# EXERCISE
Transcription, pictures excluded: write out the data below exactly.

Stored items:
*** Block opens ***
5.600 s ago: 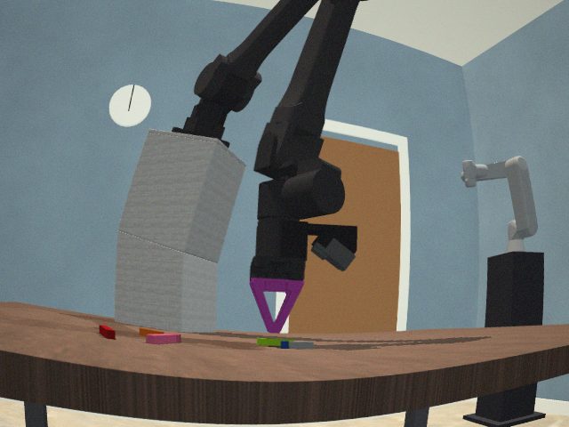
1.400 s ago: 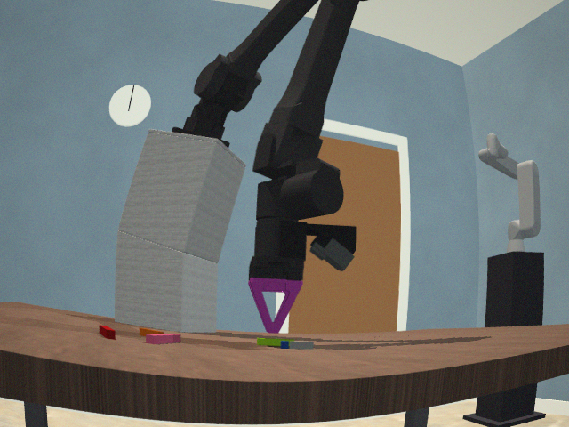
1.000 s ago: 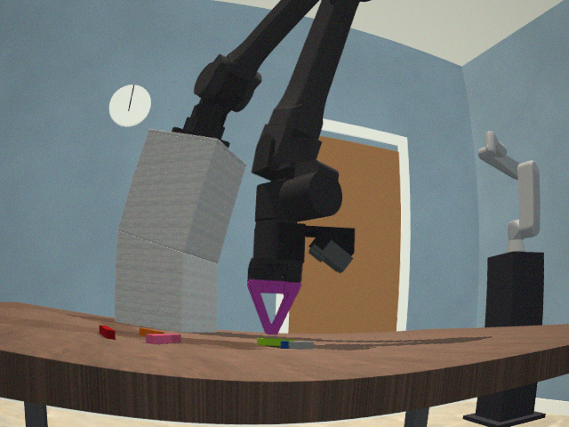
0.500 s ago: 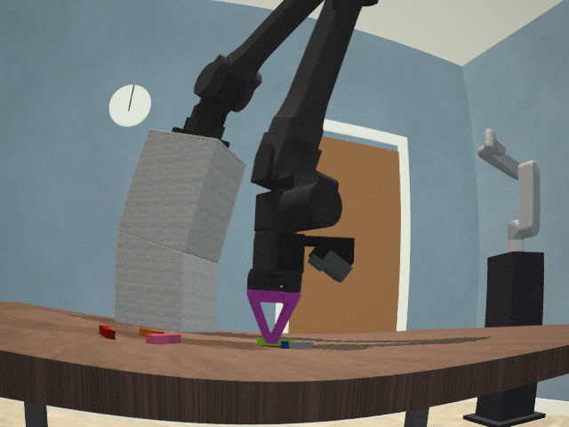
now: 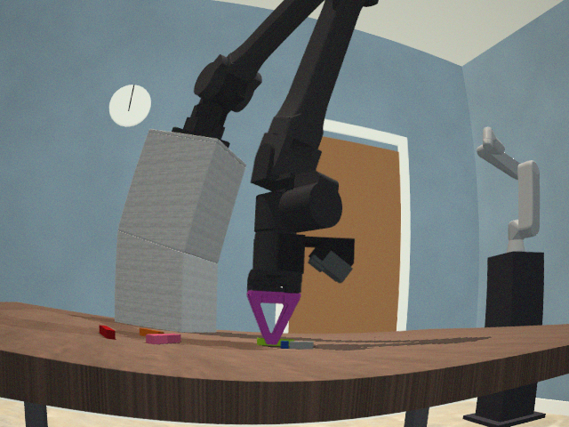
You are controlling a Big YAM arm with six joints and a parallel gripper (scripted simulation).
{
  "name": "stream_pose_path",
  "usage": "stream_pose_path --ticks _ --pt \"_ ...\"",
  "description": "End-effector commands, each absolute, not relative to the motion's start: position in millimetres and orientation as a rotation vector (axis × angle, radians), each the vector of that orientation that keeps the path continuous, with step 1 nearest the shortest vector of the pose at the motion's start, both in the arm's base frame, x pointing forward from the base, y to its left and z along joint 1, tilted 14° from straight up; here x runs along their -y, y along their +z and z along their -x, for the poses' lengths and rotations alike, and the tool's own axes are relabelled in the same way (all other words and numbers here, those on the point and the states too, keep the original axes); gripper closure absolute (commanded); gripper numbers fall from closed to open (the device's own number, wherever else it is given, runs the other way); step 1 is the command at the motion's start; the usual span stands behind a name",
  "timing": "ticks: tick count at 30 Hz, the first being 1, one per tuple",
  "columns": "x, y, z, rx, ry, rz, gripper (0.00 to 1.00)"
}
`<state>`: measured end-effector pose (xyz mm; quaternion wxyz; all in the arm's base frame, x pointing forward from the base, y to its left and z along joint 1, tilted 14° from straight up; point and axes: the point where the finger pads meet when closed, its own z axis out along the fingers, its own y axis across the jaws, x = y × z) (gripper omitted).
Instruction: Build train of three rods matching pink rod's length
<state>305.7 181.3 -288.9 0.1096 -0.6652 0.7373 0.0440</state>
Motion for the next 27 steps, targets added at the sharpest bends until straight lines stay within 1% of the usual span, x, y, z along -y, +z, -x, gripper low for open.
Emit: stream_pose_path --ticks 1,25,26,27 --pt "-183.7 -292.1 -305.8 -2.164 0.128 1.946 0.76" --pt "-183.7 -292.1 -305.8 -2.164 0.128 1.946 0.76" --pt "-183.7 -292.1 -305.8 -2.164 0.128 1.946 0.95" --pt "-183.7 -292.1 -305.8 -2.164 0.128 1.946 0.95"
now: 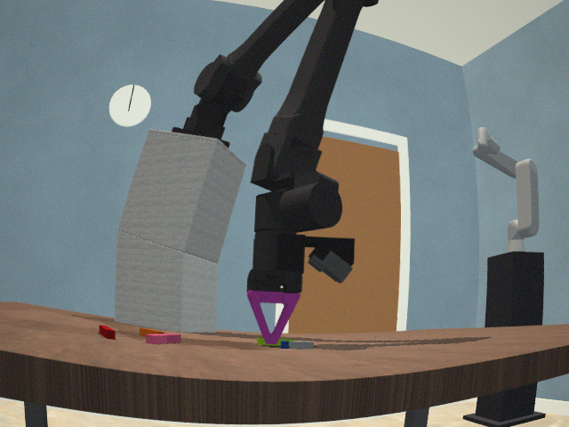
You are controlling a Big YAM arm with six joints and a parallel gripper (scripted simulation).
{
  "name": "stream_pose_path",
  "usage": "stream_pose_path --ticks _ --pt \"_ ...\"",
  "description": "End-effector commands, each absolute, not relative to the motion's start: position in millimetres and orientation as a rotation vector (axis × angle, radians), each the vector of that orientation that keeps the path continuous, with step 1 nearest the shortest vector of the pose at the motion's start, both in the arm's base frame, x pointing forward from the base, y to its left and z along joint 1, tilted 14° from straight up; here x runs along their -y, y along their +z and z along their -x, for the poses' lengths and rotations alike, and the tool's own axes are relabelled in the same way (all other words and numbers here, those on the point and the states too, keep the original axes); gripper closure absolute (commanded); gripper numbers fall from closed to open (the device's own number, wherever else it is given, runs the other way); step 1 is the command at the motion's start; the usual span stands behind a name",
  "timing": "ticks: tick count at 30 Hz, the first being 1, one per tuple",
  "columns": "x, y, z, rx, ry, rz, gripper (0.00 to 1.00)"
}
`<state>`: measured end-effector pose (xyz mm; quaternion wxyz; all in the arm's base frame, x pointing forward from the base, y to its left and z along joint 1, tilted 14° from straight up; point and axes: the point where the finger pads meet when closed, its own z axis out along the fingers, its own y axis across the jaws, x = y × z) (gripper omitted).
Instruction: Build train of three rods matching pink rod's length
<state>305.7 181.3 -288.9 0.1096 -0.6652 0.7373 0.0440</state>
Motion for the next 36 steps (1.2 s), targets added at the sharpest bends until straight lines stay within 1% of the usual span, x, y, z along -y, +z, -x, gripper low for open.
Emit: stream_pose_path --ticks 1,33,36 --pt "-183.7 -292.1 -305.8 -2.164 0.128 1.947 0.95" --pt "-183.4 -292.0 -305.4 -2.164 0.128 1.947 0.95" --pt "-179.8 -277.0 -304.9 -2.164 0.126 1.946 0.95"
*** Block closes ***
# WRITTEN RESPONSE
5.600 s ago: 
1.400 s ago: 
1.000 s ago: 
0.500 s ago: 
now: 
You are controlling a Big YAM arm with six joints and a parallel gripper (scripted simulation).
{
  "name": "stream_pose_path",
  "usage": "stream_pose_path --ticks _ --pt \"_ ...\"",
  "description": "End-effector commands, each absolute, not relative to the motion's start: position in millimetres and orientation as a rotation vector (axis × angle, radians), each the vector of that orientation that keeps the path continuous, with step 1 nearest the shortest vector of the pose at the motion's start, both in the arm's base frame, x pointing forward from the base, y to its left and z along joint 1, tilted 14° from straight up; here x runs along their -y, y along their +z and z along their -x, for the poses' lengths and rotations alike, and the tool's own axes are relabelled in the same way (all other words and numbers here, those on the point and the states too, keep the original axes); gripper closure absolute (commanded); gripper numbers fall from closed to open (the device's own number, wherever else it is given, runs the other way); step 1 is the command at the motion's start; the usual span stands behind a name",
  "timing": "ticks: tick count at 30 Hz, the first being 1, one per tuple",
  "columns": "x, y, z, rx, ry, rz, gripper (0.00 to 1.00)"
}
`<state>`: measured end-effector pose (xyz mm; quaternion wxyz; all in the arm's base frame, x pointing forward from the base, y to its left and z along joint 1, tilted 14° from straight up; point and axes: the point where the finger pads meet when closed, its own z axis out along the fingers, its own y axis across the jaws, x = y × z) (gripper omitted).
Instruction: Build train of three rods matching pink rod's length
<state>305.7 181.3 -288.9 0.1096 -0.6652 0.7373 0.0440</state>
Motion for the next 27 steps, targets added at the sharpest bends until straight lines stay within 1% of the usual span, x, y, z along -y, +z, -x, gripper low for open.
Emit: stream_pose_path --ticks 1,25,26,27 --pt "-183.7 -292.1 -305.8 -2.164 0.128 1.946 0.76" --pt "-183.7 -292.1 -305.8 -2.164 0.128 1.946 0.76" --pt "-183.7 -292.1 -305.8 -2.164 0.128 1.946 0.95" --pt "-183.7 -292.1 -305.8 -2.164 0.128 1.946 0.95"
now: 
You are controlling a Big YAM arm with six joints and a parallel gripper (scripted simulation).
{
  "name": "stream_pose_path",
  "usage": "stream_pose_path --ticks _ --pt \"_ ...\"",
  "description": "End-effector commands, each absolute, not relative to the motion's start: position in millimetres and orientation as a rotation vector (axis × angle, radians), each the vector of that orientation that keeps the path continuous, with step 1 nearest the shortest vector of the pose at the motion's start, both in the arm's base frame, x pointing forward from the base, y to its left and z along joint 1, tilted 14° from straight up; here x runs along their -y, y along their +z and z along their -x, for the poses' lengths and rotations alike, and the tool's own axes are relabelled in the same way (all other words and numbers here, those on the point and the states too, keep the original axes); gripper closure absolute (commanded); gripper numbers fall from closed to open (the device's own number, wherever else it is given, runs the other way); step 1 is the command at the motion's start; the usual span stands behind a name",
  "timing": "ticks: tick count at 30 Hz, the first being 1, one per tuple",
  "columns": "x, y, z, rx, ry, rz, gripper (0.00 to 1.00)"
}
`<state>`: measured end-effector pose (xyz mm; quaternion wxyz; all in the arm's base frame, x pointing forward from the base, y to its left and z along joint 1, tilted 14° from straight up; point and axes: the point where the finger pads meet when closed, its own z axis out along the fingers, its own y axis across the jaws, x = y × z) (gripper omitted).
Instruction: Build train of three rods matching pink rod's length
<state>305.7 181.3 -288.9 0.1096 -0.6652 0.7373 0.0440</state>
Motion for the next 36 steps (1.2 s), targets added at the sharpest bends until straight lines stay within 1% of the usual span, x, y, z along -y, +z, -x, gripper low for open.
Emit: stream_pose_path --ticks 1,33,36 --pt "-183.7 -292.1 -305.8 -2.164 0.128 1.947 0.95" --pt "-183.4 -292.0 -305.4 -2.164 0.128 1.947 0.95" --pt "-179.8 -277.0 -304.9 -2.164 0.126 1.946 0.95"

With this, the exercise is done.